Ak Parti tarafından Meclise sunulan "Zeytincilik, Mera, Çevre ve Maden Kanunlarında Değişiklik Yapılmasına Dair Kanun Teklifi", Sanayi, Ticaret, Enerji, Tabii Kaynaklar, Bilgi ve Teknoloji Komisyonu’nda görüşülerek tüm itirazlara rağmen geçtiğimiz günlerde Meclis'te kabul edilmişti.
Teklifin Meclis Genel Kurulu'na gelmesiyle birlikte tepkiler arttı. Türkiye'nin dört bir yanından gelerek Türkiye Büyük Millet Meclisi Dikmen Kapısı'nda toplanan çevreciler ve köylüler " havama, suyuma, toprağıma dokunma" diyerek, zeytinliklerin madencilik faaliyetine açılmasına da öngören kanun teklifini protesto ettiler.
"ÇİFTÇİYE UZANAN ELLER KIRILSIN, ZEYTİNE UZANAN ELLER KIRILSIN DİYORUZ"
İlk konuşmayı yapan Necla isimli vatandaş, Türkiye'nin dört bir yanından "bizi görün" demek için geldiklerini belirterek şunları söyledi:
"Türkiye'nin her yerinden, her köşesinden, her ilinden; Muğla’dan, İzmir'den, Çanakkale'den, Denizli'den, Tokat'tan daha sayamadığım birçok köyden.

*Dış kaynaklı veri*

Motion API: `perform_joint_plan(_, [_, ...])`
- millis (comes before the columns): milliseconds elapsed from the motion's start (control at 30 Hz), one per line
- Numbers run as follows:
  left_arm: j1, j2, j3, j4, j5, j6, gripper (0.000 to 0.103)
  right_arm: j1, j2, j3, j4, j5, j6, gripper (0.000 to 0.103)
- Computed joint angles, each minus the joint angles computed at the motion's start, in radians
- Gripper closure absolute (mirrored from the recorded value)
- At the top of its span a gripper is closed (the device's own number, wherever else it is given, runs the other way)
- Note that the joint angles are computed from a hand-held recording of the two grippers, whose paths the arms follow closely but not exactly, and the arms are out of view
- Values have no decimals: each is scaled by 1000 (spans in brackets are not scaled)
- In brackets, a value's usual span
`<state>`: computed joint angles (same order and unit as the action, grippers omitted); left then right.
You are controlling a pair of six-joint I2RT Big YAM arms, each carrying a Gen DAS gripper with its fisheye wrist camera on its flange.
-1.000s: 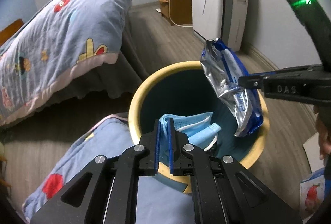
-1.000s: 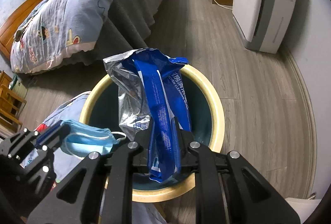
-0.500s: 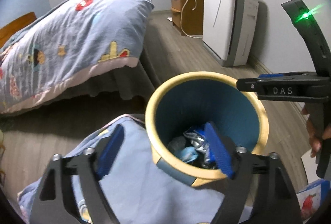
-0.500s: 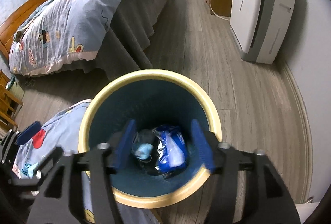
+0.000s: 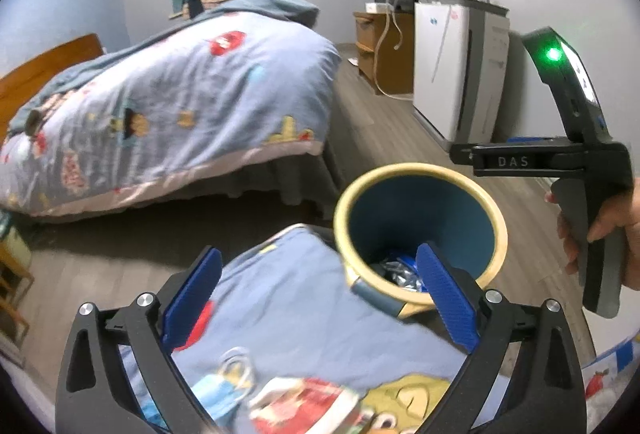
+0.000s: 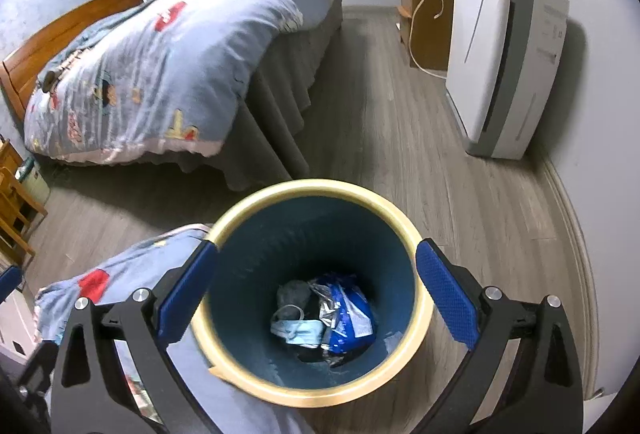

Biz köylüler, çiftçiler, üreticiler, mağdur edilmek istenenler bugün burada Ankara'dayız. Bizi görün demek için, bizim sesimizi duyun demek için bu çökme yasasını asla kabul etmiyoruz. Kaz Dağları teyzelerimiz burada, Akbelenli köylerimiz burada. İstiyoruz ki mağdur edilecekler, toprağına çökülecekler, ormanına, merasına, fındık bahçesine, çay bahçelerine çökülecek olanlar burada. Bugün inekler eylemde süt vermedi. Bugün koyunlar, keçiler bütün hayvanlarda bizler gibi eylemde. Bugün buğdaylar hasat edilmiyor, nohutlar susamlar hasat edilmiyor. Eğer bu topraklar hiçbir şey yok sizde diyor, su akmayacak, dereler akmayacak, ormanlar nefes olmayacak size. Diyor ki zeytin ağacı 'beni diyor soframda göremeyeceksin benden yemek yapamayacaksın kömür suyuyla pişir yemeğini' diyor. Biz burada zeytinin sesi olmaya geldik, derelerin sesi olmaya geldik, toprağımızın, köyümüzün hayvanlarımızın, kuşumuzun kurdumuzun sesi olmaya geldik. 90 yaşındaki ninem evini bırakıp buraya geliyorsa, herkes bir oturup şapkasını önüne koyup 50 defa düşünecek. Çiftçiye uzanan eller kırılsın diyoruz, zeytin uzanan eller kırılsın diyoruz. Topraktan geldik toprağa gideceğiz. Madene gömülmeyeceğiz.''
"BİZ TOPRAĞIMIZI VERMEK İSTEMİYORUZ"
Çanakkale'den elinde kekiği ile gelen ve gözyaşlarını tutamayan 82 yaşındaki Şerife isimli vatandaş ise şunları kaydetti;
"Kazdağlarından geliyorum. Bak bu burcu kokulu kekiklerimizi yok ettiler. Her yemeğimize katardık bu burcu kokulu kekiklerimizi. Bizim dağlarımızı talan ettiler. Sularımızı kestiler. Bize ninelerimiz dedelerimiz o memleketi bırakmış, biz toprağımızı vermek istemiyoruz. Biz köyümüzden gitmek istemiyoruz. Ben 82 yaşındayım. Kendim için düşünmüyorum, herkes için düşünüyorum. Yapmasın, bize böyle etmesinler. Biz nereye gideceğiz? Anamız, babamız hepsi kabristanlığımızda yatıyor. Talan etti her yerimizi. Hayvancılık yapıyoruz, tarla ekiyoruz yazık değil mi? Her şeyimiz kuruyor, hiç bir şeyimiz kalmadı. Biz toprağımızı vermek istemiyoruz."